Disembarking my routine shuttle bus that takes me from work to my train, I noticed a much larger than usual congregation of travelers waiting on the platform. Ordinarily, only several handfuls of folks loiter there for its arrival. On this occasion, there were several hundred passengers waiting to embark.
Were there that many workers who had mistakenly set their watches to the wrong time zone? Was a train-riding celebrity about to arrive?
But there was another curious fact: the previous train, scheduled to depart nearly an hour ago, was still sitting, not moving, on the tracks exactly where my train was supposed to arrive.
Was this a spectacular train wreck in the making? The adrenaline assaulted my veins. Quick! Prepare the iPhone’s video function!
I joined the crowd on the platform, plying several folks for an intelligence report, and discovered that they, too, lacked solid reconnaissance. Interpretation of the scene was up to conjecture.
Suddenly I noticed a train official on a walkie-talkie. Surely he could advise me; I asked him what was going on. His response was less than gratifying.
“Train broke down,” he muttered, before yelling at some people to get behind the yellow warning line. I heard him radio the arriving train—my usual train—to slow down as it arrived, explaining, “There’s a bunch of people here.”
Like weathervanes when a storm approaches, the awaiting crowd all pointed their heads in the same direction, toward the unoccupied second train track. I surmised it was intended for the arriving train.
But how could this gang of passengers all crowd onto one arriving train, which surely already contained its full load of passengers? And what really was the story of that broken down train, a disowned hulk just sitting there, clogging up good track space?
The new train arrived, and we herded in like cattle. The only missing components were the mooing and the slop of livestock droppings.
Miraculously, I was able to wedge myself between the wall of the train and a vertical handhold pole. With my head cocked to one side, I managed to stand relatively comfortably, slowly rotating myself like a rotisserie to spread the neck pain equally.
On the floor at my feet, a bearded young man wearing homemade jewelry and a headscarf displayed video clips on his computer to an attentive young lady, eagerly displaying himself performing various yoga-inspired dance routines in shows he performs across the country—perhaps across the world—I never could quite understand the context. Understandably, this fellow had a difficult time manifesting modesty since he excelled in all manner of crafts, meditation, disdain for the material world (except, apparently, for computers) and a oneness with nature and ecology, all honed such that it would make a Renaissance Man blush in comparison.
Meanwhile, the packed train clickety-clacked onward, past my usual stops, passengers eager to disembark, understandably displaying a mere veneer of patience.
Then, a most curious event transpired. On the second stop before my own, the train halted, ready to disgorge the host of impatient and disgruntled crammed-in train riders. The doors would not open. What seemed minutes later, the conductor’s voice came over the intercom.
“We will not be opening the doors until the sheriff’s deputies tell us we are cleared to do so. Thank you for your patience.”

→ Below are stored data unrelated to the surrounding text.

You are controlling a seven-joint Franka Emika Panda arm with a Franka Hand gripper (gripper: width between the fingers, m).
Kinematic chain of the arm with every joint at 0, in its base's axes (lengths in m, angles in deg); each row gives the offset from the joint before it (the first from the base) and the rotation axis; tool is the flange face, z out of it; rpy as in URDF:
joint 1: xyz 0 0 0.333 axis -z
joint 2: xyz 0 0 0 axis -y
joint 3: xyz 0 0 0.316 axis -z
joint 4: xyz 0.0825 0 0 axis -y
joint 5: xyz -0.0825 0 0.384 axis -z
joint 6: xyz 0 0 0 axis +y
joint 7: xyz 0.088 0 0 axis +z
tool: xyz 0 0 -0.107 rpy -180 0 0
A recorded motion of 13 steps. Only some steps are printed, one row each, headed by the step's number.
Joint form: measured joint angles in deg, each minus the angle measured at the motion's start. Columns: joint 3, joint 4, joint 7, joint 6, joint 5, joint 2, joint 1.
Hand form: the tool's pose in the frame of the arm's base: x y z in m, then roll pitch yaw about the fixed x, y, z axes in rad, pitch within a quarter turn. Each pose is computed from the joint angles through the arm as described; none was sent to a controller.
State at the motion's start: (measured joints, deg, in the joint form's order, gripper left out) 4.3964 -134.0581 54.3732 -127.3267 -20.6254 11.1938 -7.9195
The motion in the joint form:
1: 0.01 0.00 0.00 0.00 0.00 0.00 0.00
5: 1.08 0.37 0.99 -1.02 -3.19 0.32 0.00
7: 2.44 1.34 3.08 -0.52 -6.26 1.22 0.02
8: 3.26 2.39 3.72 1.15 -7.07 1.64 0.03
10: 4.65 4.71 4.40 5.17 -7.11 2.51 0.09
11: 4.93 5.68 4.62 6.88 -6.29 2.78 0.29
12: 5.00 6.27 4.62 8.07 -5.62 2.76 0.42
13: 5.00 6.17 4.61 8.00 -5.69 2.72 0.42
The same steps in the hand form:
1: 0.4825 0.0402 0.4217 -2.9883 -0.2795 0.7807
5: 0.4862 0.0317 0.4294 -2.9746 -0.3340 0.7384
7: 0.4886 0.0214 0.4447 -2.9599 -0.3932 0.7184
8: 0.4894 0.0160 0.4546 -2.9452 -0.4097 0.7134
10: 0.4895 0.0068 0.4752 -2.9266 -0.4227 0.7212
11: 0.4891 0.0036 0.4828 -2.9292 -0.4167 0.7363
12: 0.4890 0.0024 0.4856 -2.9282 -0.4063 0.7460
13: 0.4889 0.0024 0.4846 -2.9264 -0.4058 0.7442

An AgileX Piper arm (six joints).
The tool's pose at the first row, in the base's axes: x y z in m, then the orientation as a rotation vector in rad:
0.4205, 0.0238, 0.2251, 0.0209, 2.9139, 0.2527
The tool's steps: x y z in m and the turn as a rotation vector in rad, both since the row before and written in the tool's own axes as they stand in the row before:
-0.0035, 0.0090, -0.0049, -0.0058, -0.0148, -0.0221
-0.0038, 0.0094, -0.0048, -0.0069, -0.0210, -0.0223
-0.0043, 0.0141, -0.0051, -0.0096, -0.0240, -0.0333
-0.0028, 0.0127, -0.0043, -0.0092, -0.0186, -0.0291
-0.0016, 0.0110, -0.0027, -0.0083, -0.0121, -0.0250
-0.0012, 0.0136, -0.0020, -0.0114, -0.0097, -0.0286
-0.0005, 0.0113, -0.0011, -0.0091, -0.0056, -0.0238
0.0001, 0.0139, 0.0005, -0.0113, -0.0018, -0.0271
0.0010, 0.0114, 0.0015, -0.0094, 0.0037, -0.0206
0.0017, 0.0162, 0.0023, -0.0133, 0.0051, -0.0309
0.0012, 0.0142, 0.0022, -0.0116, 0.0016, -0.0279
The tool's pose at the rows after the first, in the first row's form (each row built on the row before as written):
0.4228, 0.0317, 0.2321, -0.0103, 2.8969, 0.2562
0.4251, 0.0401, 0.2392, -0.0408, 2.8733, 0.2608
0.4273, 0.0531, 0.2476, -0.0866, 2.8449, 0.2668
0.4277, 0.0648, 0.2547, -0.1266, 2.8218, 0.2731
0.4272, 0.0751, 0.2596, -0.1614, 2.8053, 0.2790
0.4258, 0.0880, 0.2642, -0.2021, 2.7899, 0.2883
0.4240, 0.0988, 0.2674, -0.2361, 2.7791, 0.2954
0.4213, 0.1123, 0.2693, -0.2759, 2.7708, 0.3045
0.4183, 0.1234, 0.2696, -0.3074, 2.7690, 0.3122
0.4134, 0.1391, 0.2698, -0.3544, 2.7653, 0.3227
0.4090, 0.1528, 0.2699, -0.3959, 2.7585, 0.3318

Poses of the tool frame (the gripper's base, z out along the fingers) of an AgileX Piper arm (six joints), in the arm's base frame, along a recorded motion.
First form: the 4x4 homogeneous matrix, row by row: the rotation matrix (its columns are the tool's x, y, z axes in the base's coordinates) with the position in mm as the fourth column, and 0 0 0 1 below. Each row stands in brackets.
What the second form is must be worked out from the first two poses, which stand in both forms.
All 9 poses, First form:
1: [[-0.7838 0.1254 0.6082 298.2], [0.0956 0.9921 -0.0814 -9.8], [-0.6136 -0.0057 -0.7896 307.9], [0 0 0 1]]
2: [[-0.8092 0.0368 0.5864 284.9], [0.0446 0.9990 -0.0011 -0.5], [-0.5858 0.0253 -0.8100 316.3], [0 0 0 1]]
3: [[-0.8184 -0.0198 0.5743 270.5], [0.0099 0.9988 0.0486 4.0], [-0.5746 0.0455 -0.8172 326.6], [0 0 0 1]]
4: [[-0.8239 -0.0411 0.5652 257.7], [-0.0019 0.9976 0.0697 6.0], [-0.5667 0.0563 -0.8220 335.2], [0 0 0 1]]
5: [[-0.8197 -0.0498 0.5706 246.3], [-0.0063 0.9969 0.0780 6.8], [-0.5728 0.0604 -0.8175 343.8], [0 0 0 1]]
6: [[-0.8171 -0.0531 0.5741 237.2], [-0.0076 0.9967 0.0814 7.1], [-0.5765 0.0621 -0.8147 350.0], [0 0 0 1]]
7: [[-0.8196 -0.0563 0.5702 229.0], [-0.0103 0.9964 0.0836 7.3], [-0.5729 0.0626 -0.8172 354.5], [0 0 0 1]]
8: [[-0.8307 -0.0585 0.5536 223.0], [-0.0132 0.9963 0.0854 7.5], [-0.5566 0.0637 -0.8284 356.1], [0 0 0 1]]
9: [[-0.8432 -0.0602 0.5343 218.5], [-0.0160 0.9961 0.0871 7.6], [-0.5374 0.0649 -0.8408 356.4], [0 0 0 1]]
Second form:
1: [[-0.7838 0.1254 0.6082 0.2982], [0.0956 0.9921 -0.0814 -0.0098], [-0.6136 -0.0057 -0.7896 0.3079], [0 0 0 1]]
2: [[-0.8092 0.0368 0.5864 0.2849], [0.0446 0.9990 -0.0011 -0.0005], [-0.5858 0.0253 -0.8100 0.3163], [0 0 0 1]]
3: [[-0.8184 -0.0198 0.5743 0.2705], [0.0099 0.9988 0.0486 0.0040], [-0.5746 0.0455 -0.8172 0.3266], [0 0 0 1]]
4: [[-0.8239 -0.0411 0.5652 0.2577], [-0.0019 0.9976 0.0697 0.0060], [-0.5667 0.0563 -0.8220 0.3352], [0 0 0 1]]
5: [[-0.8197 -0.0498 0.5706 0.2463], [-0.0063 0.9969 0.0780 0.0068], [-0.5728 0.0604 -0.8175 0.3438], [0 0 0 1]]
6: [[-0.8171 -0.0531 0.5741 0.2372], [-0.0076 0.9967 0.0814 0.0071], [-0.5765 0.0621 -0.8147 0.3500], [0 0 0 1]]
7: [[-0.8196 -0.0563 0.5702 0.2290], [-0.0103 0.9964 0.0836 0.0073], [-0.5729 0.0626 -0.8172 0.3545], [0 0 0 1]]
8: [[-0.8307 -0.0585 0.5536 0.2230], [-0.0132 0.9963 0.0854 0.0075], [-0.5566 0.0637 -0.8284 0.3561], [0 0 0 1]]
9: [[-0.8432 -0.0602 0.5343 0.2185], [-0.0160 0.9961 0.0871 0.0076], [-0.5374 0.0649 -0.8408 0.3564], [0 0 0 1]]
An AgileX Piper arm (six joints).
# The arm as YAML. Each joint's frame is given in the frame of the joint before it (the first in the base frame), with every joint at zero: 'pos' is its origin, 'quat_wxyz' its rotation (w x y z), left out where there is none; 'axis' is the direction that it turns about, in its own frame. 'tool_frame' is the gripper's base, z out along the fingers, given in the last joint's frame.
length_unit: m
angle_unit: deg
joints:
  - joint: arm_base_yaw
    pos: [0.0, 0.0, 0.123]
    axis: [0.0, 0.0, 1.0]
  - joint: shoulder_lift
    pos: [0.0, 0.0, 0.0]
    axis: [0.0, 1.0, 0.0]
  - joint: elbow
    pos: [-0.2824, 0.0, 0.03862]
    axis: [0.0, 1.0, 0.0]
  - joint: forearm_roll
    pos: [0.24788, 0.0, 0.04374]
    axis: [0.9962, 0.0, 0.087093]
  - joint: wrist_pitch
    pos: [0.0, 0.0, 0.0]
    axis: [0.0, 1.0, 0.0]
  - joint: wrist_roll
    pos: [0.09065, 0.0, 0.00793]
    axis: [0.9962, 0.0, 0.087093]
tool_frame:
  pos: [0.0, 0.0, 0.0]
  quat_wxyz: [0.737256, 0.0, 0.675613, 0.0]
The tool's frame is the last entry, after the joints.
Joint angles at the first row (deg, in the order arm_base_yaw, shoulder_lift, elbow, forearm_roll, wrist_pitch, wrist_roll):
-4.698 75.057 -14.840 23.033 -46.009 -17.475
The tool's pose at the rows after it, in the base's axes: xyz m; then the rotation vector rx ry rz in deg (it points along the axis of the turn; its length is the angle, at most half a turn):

I rotated my rotisserie-like stance, wedged next to the vertical handhold. A mystery was afoot, involving sheriffs! Was there danger from outside the train? Terrorists? Bomb-sniffing dogs? Worse yet, was there looming disaster from within the train?
Several minutes dragged by, when suddenly, three sheriff deputies burst into our train car from the car behind ours. They had, apparently, made their way through the entire length of the train, finally reaching ours.
They didn’t need to go much further. Employing the assistance of another officer who happened to be traveling in my railcar, the four officers gave sharp instructions for two young men to stand up. They handcuffed them immediately, though the throngs in the aisle would have made their escape impossible. The train doors finally opened, letting us view the officers trundling the two ruffians past a police dog, and loading them into awaiting patrol cars.
It had all been a sting operation! The two unwitting young hooligans had been aboard the “broken down” train, which was a ploy to transfer all the passengers, including them, into the second train, thereby gaining time for the officers to board the second train and set up the arrests. Once inside, the officers methodically made their way through the train, before finally finding them within my car.
The look of astonishment passed from passenger to passenger as they realized they had been traveling all this time, enduring a fake train breakdown—with criminals in their midst!
For me, working in a parole office, it was all in a day’s work. Tallying up the previous arrests I witnessed earlier that day at the parole office, these were simply more of the same—arrests number five and six.
By the time the doors closed behind the sheriffs and criminals, I was one stop closer to home. I rotated myself within my standing-room-only rotisserie and let the clickety-clack tracks take me away.